The current implementation of Spamikaze has only a primitive way of avoiding false positives: querying one or more WhiteLists of known mail servers (eg. whitelist.surriel.com) and avoiding the listing of those IP addresses. Not only is it a lot of work to manually maintain such a whitelist, but such a whitelist is also bound to be incomplete and/or inaccurate.
Spamikaze's goal would be to only block those IP addresses that send out a lot of spam and little legitimate email; that way the users of Spamikaze powered DNSBLs would get little spam, while losing only very little legitimate email. There are various ideas on how to identify both spammy IP addresses (that should be blocked) and IP addresses that are the source of lots of legitimate email (and should not be blocked). Please add your idea to this list, so we can discuss them all and decide what to do:
Rik's idea
This method should be best for large sites, or DNSBLs that get a reasonable number of queries.
- For each IP address, measure:
- The number of spamtrap mails recently received.
- The total amount of email received (if we assume that the amount of DNSBL queries corresponds to the number of emails received from this IP by the DNSBL users, we can count the DNSBL queries about this IP address).
- For the database as a whole:
- Calculate the average ratio of (spamtrap mails / total emails) - "spamtrap ratio".
- Calculate the standard deviation.
- For each IP address in the database:
- Blocklist if the IP address has a spamtrap ratio higher than average + standard deviation.
- Auto-whitelist if the IP address has a spamtrap ratio lower than average - standard deviation.
enhancements
- If the ratio is near the average, follow the user's preferences:
- An aggressive list may still want to blocklist, if a spamtrap mail was received recently.
- A more cautious list may not want to block these IP addresses.

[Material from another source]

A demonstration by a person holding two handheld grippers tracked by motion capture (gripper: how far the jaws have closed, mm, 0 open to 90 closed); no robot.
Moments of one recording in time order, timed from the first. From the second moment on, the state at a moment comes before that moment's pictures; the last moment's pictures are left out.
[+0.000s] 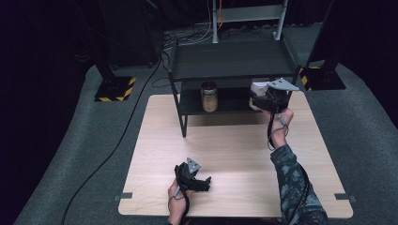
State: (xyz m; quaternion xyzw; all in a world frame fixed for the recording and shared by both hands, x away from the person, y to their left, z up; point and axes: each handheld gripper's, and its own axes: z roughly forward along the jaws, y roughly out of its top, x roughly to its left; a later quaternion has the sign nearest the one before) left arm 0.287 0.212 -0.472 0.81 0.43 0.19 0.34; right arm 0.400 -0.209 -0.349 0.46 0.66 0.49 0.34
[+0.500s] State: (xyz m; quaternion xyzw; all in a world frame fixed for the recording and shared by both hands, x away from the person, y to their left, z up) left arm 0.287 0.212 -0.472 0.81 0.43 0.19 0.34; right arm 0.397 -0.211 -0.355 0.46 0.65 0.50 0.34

A third option would be to be cautious for IP addresses that are on one of the WhiteLists, and aggressive for other IP addresses.

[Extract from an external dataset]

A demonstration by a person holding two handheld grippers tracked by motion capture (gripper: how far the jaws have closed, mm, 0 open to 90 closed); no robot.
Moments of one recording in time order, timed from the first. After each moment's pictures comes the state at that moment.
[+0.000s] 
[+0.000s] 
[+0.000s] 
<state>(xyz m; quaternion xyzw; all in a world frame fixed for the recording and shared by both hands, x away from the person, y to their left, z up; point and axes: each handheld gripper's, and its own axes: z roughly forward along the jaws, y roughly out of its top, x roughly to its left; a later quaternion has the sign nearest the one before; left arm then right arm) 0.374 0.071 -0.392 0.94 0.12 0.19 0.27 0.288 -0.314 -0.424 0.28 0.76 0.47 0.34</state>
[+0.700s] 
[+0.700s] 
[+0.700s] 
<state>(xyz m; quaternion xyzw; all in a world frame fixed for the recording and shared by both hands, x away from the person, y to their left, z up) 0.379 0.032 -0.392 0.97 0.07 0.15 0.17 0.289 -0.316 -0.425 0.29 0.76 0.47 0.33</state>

- The score of an IP address can be modified depending on reverse DNS - missing or dynamic looking reverse DNS can get a host blocked faster than reverse DNS that looks like a mail server, etc...

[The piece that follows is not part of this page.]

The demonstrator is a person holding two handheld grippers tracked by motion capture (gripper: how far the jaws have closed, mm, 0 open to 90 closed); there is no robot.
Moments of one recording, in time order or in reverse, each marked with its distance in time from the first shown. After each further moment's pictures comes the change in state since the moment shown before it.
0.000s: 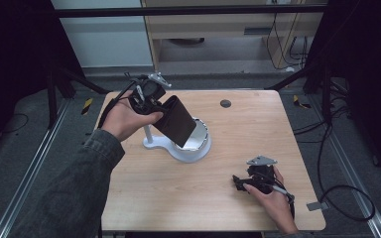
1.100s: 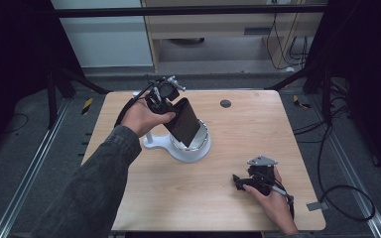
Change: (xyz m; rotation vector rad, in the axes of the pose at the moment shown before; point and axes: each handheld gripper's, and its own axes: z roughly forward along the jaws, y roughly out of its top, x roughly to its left) left arm 0.007 0.011 0.054 0.065 0.013 0.013; right arm 0.000 -0.002 0.001 -0.018 -0.012 0.013
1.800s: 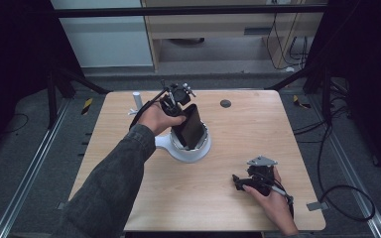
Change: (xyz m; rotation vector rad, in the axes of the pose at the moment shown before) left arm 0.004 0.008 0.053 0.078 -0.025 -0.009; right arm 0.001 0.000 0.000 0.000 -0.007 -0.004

- The IP address will automatically expire from the database if it stops sending mail to spamtraps, since the legitimate mail will cause the spamtrap ratio to go below the average.
optimizations
- only track spamtrap ratio for IP addresses that have sent spamtrap mail recently
- for other IP addresses we only count queries
- the ratio for other IP addresses will be zero, since they did not send any mail to spamtraps
- this way we only need to track the ratio for a small subset of all IP addresses
SELECT ip FROM blocklist,statistics WHERE (blocklist.spam / blocklist.queries) > (SUM(statistics.spam) / SUM(statistics.queries));
- only count DNS queries from a certain time interval, eg. between a day and a month ago
- if a host suddenly starts spewing spam out of nowhere, it will be listed quickly
- if a host has been sending out legitimate email steadily for weeks, it will not get listed easily
- when rotating/expiring queries from the query count tables
calculate and store the total spamtrap mail count and query count in a statistics table
recalculate the queries count for the IP addresses that sent spamtrap email recently
- if the ratio for a listed IP address now drops below the average, the IP address will drop out of the blocklist
- expire the hosts that sent out spamtrap mail
- a fixed time after the last spamtrap mail was received
- low overhead expiry, easier than recalculating ratios
the statistics table would contain:
- total DNS queries and spamtrap emails per day
- can be expired together with DNS query history
- from this we derive the threshold for blacklisting IP addresses
- total DNS queries and spamtrap emails per day
lonki's idea
This method should be best for small (or even personal) Spamikaze installations.
- Use spamassassin to find out the IP addresses that send ham.
- Use that data to build up a whitelist.
- The sample size is probably too small for statistical analysis.
Nico's Idea
Using a greylisting method reduces the amount of spam tremendously without (almost) any false positives.
Such a greylist system also produces a record of servers which deliver large amounts of mail over a period of time as well as servers who try to initially send mail, get temporary rejected and never try again to the same recipient. Such servers are obvious sources for being blacklisted.